Preventing Type 2 Diabetes: Going Beyond the Obesity Discussion
The standard approach to discussion of Type 2 diabetes is centred, rightly so, on obesity, waist size and level of activity. This is because of the proven link between obesity and increased insulin resistance; as well as the benefits of exercise on muscle utilisation of glucose and responsiveness to insulin. (See NHS link for Type 2 Diabetes here for more details.)
The main treatments for Type 2 Diabetes are similarly focused on improving insulin effectiveness, modulating the actions or secretion of insulin or glucagon (hormones that regulate glucose levels), or improving glucose utilisation by body cells.
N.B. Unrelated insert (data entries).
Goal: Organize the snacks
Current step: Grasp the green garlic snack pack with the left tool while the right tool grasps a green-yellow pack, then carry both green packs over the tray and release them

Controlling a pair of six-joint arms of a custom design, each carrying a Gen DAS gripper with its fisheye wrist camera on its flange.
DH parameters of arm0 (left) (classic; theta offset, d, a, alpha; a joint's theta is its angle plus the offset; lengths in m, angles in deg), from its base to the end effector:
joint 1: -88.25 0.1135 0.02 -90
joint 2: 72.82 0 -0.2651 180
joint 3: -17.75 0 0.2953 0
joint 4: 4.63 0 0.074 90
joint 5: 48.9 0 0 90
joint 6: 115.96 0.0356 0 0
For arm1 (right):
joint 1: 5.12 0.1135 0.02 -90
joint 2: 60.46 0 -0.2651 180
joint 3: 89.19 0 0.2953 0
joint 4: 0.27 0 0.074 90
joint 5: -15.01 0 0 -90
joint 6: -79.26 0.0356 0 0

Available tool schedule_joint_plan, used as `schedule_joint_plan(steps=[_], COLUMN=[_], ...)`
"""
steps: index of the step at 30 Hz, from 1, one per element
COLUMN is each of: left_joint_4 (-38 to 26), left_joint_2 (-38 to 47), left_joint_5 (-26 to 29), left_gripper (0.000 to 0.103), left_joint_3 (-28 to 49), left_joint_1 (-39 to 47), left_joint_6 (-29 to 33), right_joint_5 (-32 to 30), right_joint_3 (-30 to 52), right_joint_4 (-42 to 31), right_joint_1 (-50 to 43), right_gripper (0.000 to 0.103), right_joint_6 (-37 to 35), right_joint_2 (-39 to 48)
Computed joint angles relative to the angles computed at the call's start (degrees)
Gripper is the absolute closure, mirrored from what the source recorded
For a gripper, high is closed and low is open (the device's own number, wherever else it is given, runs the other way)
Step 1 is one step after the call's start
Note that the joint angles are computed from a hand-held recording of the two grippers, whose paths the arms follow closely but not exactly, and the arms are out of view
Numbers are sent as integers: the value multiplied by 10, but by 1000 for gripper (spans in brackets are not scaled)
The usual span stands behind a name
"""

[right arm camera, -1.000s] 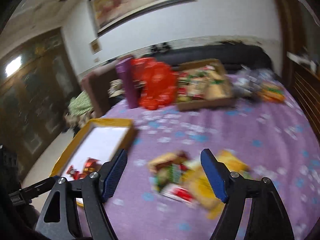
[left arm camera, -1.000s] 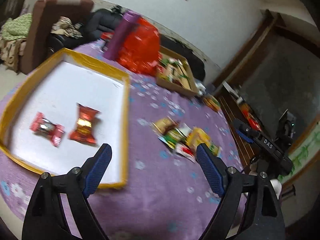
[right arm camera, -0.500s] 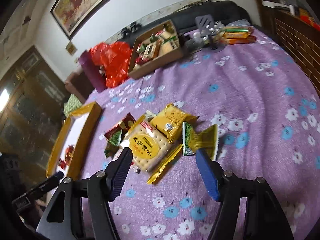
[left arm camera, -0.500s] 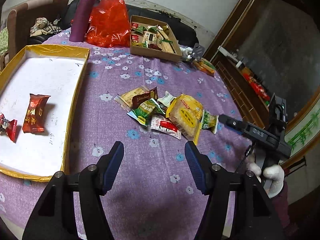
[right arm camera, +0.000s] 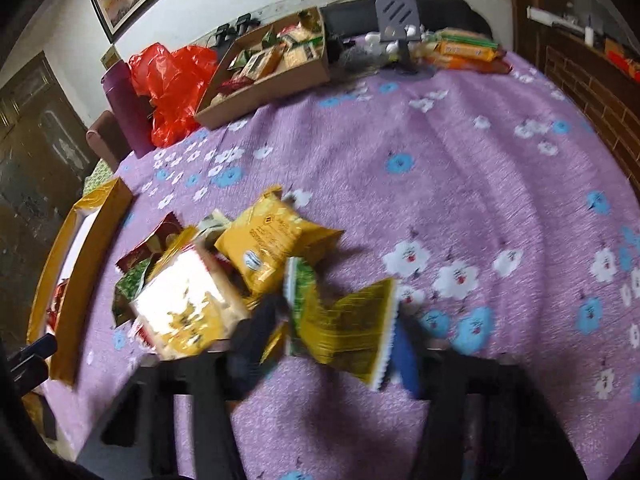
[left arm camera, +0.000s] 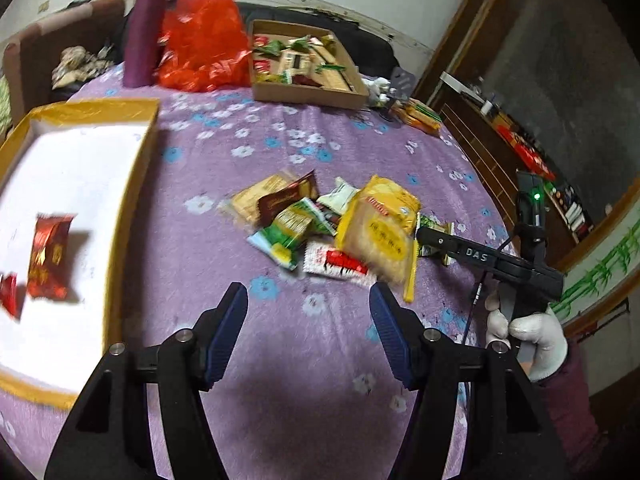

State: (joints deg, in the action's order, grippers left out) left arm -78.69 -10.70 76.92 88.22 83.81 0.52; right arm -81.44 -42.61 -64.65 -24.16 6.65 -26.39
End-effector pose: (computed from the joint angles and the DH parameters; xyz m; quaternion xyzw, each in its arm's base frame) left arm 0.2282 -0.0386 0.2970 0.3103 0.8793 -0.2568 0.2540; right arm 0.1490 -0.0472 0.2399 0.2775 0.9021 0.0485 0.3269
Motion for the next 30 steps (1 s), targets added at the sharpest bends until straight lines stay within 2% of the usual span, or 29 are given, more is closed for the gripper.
schedule_joint_plan(steps=[1, 5, 9, 13, 18, 20, 21, 22, 24, 27, 30], left_joint_4=[17, 90, 137, 185, 200, 219, 226, 227, 223, 231, 219], left_joint_2=[0, 23, 57, 87, 138, 142, 141, 142, 143, 131, 107], left_joint_5=[-12, -75, -122, -162, -168, -169, -171, -172, -157, -162, -137], left_gripper=[40, 40, 40, 41, 41, 51, 70, 74, 74, 74, 74], left_joint_3=[-2, -2, -5, -20, -7, -9, -11, -9, -9, -21, -29], left_joint_1=[-14, -73, -113, -143, -157, -161, -162, -161, -157, -159, -142], left_joint_6=[-12, -52, -51, -52, -57, -68, -72, -77, -84, -91, -93], right_joint_5=[-28, -77, -132, -151, -150, -149, -148, -145, -133, -118, -117], right_joint_3=[-3, -21, -40, -45, -47, -48, -48, -49, -49, -51, -53], right_joint_4=[2, 1, 4, 8, 10, 11, 12, 12, 14, 16, 15], right_joint_1=[-20, -61, -111, -126, -121, -120, -119, -116, -106, -93, -94], right_gripper=[61, 66, 66, 66, 66, 66, 66, 66, 66, 66, 67], right_joint_6=[-3, -14, -24, -27, -28, -28, -27, -26, -22, -17, -14], right_joint_2=[-4, -38, -66, -73, -77, -78, -79, -81, -84, -90, -104])
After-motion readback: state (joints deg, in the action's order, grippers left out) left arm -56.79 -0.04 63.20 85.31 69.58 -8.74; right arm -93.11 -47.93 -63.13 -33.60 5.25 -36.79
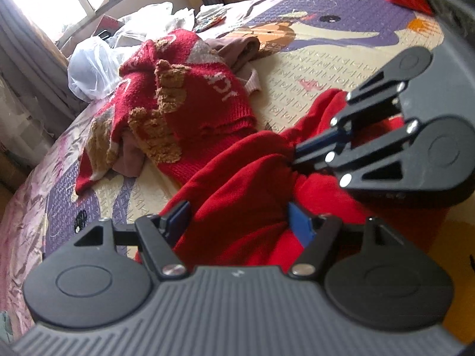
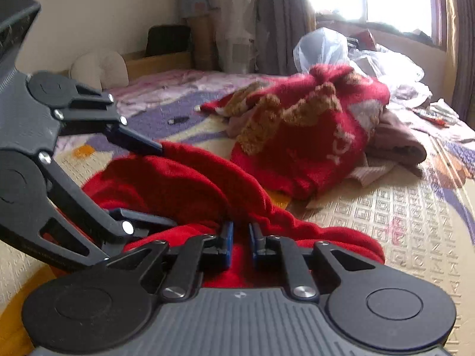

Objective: Fold clothes
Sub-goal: 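Lower the red fleece onto the bed with both grippers, folding it over, then open both grippers to release the folded red fleece on the bed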

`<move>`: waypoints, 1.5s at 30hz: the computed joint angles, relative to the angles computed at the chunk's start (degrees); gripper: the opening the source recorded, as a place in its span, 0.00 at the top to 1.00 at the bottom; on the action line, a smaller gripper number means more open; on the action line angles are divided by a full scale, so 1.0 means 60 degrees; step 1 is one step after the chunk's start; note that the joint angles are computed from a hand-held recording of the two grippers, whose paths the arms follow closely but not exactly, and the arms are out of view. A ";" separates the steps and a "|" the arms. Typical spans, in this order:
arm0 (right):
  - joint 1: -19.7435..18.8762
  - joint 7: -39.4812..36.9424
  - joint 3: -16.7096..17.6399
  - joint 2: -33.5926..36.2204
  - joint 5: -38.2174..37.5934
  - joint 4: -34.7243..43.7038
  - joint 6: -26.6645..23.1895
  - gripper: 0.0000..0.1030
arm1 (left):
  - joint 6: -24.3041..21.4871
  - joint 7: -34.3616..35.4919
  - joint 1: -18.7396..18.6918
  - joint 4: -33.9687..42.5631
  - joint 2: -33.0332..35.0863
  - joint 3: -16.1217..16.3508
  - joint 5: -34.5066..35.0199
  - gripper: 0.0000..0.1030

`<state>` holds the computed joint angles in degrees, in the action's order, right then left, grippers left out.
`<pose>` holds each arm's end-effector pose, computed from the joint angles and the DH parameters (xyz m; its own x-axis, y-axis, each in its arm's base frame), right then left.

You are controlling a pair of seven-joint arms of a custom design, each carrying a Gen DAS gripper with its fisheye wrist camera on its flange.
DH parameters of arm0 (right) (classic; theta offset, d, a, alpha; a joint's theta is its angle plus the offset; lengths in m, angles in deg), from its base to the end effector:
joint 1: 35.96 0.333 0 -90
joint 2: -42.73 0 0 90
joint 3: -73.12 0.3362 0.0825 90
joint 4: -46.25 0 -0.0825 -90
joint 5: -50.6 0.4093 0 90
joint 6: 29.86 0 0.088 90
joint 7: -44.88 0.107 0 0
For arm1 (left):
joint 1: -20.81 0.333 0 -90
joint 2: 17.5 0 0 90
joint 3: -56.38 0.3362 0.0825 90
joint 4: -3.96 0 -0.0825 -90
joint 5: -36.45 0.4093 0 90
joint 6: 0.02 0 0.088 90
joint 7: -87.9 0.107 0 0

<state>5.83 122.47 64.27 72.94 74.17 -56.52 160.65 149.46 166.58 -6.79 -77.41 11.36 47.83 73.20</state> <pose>0.6239 0.3759 0.3806 0.4188 -0.9071 -0.0419 -0.5023 -0.1929 -0.8429 0.6381 -0.4498 0.4965 -0.5769 -0.7159 -0.3933 -0.4289 0.6753 -0.6001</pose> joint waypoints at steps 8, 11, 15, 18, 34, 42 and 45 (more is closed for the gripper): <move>-0.1339 -0.0576 0.1749 -0.0547 -0.0548 -0.0610 0.0659 0.86 | 0.0153 0.0054 0.0023 -0.0126 -0.0063 0.0019 0.0110 0.29; -0.1560 -0.0640 0.1986 -0.0388 -0.0513 -0.0421 0.0471 0.86 | 0.0137 0.0077 0.0034 -0.0117 -0.0039 0.0014 0.0086 0.30; -0.2049 -0.0595 0.2456 -0.0281 -0.0731 -0.0280 0.0183 0.86 | 0.0078 0.0175 0.0069 -0.0035 0.0054 -0.0015 -0.0027 0.30; -0.2172 -0.0541 0.2568 -0.0188 -0.0816 -0.0192 0.0097 0.86 | 0.0037 0.0179 0.0053 0.0032 0.0119 0.0009 -0.0060 0.30; -0.2183 0.0103 0.2651 -0.0949 -0.0527 -0.1254 0.0980 0.84 | -0.0131 0.0062 -0.0014 0.0120 0.0108 0.0065 -0.0015 0.26; -0.2433 0.0523 0.2864 -0.0945 -0.0498 -0.1482 0.0817 0.84 | -0.0187 -0.0017 0.0003 0.0174 0.0160 0.0037 -0.0086 0.24; -0.2210 0.0561 0.2648 -0.0803 -0.0403 -0.1297 0.0644 0.83 | -0.0313 -0.0055 -0.0017 0.0265 0.0210 0.0034 -0.0135 0.24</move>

While discussions around diet are often incorporated into the lifestyle management and prevention of the condition, this is mainly from the viewpoint of reduced calorie intake, improved dietary fibre (both to improve stable background glucose levels and reduce hunger pangs) and ensuring regularity in consumption of healthy main meals (in order to reduce the likelihood of snacking).
It is therefore refreshing that two studies published this past week in the British Medical Journal have both solidified existing knowledge and added a new dimension to the understanding of the prevention of Type 2 Diabetes.
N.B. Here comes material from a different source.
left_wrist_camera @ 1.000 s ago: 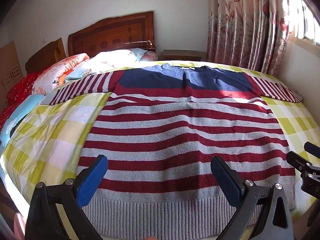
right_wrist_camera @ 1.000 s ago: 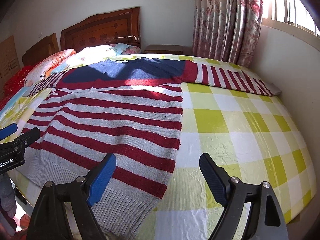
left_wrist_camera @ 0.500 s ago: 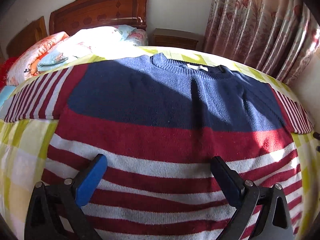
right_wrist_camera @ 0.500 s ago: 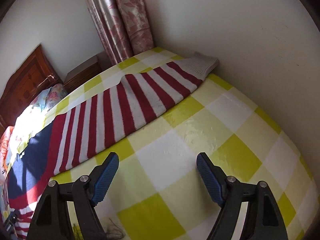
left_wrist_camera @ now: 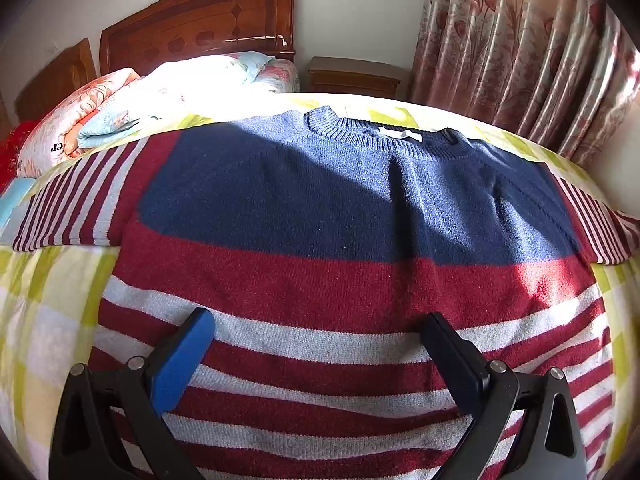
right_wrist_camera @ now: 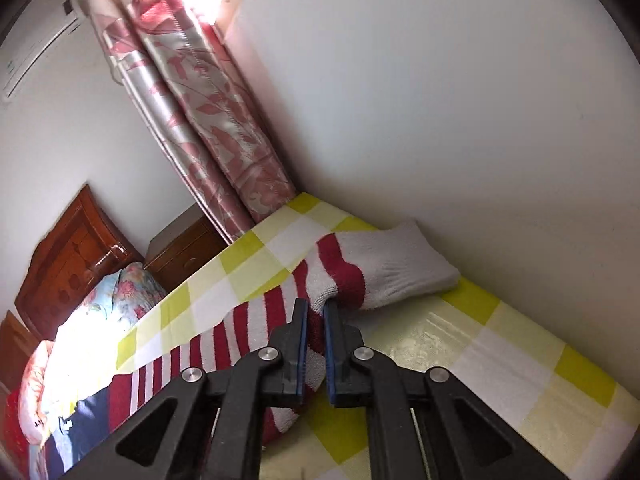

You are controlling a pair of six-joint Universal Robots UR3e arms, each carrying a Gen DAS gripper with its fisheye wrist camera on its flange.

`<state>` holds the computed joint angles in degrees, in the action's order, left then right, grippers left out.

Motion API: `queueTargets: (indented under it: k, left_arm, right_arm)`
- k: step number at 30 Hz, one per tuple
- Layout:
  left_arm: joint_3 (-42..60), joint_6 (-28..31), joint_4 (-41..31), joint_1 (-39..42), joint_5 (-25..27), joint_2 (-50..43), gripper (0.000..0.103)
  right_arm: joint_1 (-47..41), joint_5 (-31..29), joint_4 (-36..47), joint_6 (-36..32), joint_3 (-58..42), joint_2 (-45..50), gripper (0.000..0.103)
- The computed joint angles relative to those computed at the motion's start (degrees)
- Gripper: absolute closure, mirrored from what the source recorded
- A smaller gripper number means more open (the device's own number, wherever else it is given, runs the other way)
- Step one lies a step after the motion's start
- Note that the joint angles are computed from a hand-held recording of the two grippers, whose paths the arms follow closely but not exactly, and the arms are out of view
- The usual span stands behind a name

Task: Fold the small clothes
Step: 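Grasp the grey cuff of the sleeve nearest the right tool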

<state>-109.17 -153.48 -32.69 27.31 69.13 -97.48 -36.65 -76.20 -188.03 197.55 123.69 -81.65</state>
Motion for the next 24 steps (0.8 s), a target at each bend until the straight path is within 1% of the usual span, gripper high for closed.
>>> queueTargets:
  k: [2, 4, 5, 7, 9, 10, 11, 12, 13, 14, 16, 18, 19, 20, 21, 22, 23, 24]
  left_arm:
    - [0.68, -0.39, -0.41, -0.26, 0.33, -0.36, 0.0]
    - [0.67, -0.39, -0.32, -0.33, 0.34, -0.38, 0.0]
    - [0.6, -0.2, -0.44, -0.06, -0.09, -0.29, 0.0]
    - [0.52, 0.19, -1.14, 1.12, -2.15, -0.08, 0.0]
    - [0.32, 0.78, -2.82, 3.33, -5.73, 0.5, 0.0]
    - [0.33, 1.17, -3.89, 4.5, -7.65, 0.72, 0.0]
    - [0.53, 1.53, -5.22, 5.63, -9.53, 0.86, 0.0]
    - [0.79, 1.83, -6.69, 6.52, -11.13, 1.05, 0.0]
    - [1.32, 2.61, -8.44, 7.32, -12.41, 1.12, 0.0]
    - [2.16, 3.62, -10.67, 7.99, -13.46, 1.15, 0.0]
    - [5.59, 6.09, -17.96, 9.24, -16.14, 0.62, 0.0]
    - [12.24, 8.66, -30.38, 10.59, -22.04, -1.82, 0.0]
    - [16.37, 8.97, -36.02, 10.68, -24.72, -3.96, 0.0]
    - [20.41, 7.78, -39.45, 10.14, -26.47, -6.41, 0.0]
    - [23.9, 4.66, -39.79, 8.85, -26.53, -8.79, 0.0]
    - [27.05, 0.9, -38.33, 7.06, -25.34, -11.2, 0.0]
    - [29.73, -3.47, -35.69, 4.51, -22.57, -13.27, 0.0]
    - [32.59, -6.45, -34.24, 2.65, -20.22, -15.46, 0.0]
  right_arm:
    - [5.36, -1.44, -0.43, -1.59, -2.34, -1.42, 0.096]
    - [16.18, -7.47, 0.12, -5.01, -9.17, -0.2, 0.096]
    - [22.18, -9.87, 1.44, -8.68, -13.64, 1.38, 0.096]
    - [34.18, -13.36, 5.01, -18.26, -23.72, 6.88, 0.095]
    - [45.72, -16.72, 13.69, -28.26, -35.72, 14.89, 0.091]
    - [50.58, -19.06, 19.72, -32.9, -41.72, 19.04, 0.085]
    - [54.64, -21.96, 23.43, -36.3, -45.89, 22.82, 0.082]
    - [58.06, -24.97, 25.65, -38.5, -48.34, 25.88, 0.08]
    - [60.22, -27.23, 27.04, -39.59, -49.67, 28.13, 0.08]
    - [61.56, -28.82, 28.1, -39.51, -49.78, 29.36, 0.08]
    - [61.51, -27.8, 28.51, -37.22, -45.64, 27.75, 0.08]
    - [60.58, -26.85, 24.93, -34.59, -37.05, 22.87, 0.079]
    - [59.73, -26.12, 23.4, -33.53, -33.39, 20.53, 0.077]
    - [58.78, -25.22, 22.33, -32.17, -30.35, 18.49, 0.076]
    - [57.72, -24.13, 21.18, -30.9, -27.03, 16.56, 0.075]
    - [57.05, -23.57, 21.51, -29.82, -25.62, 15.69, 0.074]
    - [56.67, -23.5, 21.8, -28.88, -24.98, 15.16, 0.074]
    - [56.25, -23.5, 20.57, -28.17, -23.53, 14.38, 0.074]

The first one, by Zheng et al, has shown an independent link between the level of Vitamin C, or carotenoids, and the incidence of Type 2 Diabetes. Carried out in Europe and involving analysis of thousands of patient records, it shows that higher plasma levels of Vitamin C and carotenoids are positively associated with reduced incidence of Type 2 Diabetes. In other words, the more fruit and vegetables you eat regularly, the lower your chances of getting Type 2 diabetes.
In standard research fashion, we need to mention that the authors acknowledge a number of possible limiting and confounding factors. For instance, the study was carried out in Europe and involved predominantly white patients. Similar studies might need to be carried out in other racial groups to confirm applicability to these groups. Secondly, as the analysis involved a review of patient data, but not patients themselves, it is possible that those patients with higher Vitamin C and Carotenoid levels were already engaged in healthier lifestyle habits in the first place, and thus were less likely to develop Type 2 diabetes. We also need to mention that the authors do not present a hypothesis on the mechanism by which Vitamin C or Carotenoids might actually influence the development of Type 2 Diabetes. This is something that needs further exploration.
However, despite these potential limitations, we are of the view that the overall study design is very good and agree with the conclusions of the authors:
This study suggests that even a modest increase in fruit and vegetable intake could help to prevent type 2 diabetes, indicated by objective biomarkers of consumption, regardless of whether the increase is among people with initially low or high intakeZheng et al
The second study, also published in the BMJ, explored the link between the intake of whole grain foods and the development of Type 2 diabetes. This is based on the well-known (in healthcare academic settings) Nurses’ Health and Healthcare Professionals Follow-Up studies in the USA. Perhaps not surprisingly, the authors came to the following conclusion:
Higher consumption of total whole grains and several commonly eaten whole grain foods, including whole grain breakfast cereal, oatmeal, dark bread, brown rice, added bran, and wheat germ, was significantly associated with a lower risk of type 2 diabetes. These findings provide further support for the current recommendations of increasing whole grain consumption as part of a healthy diet for the prevention of type 2 diabetes.Yang Hu et al
We say this is not surprising because we would expect that whole grain foods promote the moderated release of glucose into the blood stream, while enhancing the sensation of being “full”, thus reducing the likelihood of feeling hungry and the propensity for intake of snacks. This would also be expected to have a beneficial effect on weight management. We also think that these effects could have contributed to the positive effects seen with Vitamin C and Carotenoids in the first study referred to above.
And so, it appears that we can identify several factors as influencing the development of Type 2 Diabetes. The infographic below summarises the factors outlined above.
This should hopefully positively influence clinical and lifestyle guidance given to patients, leading to improved health outcomes overall and a reduction in the incidence of Type 2 Diabetes.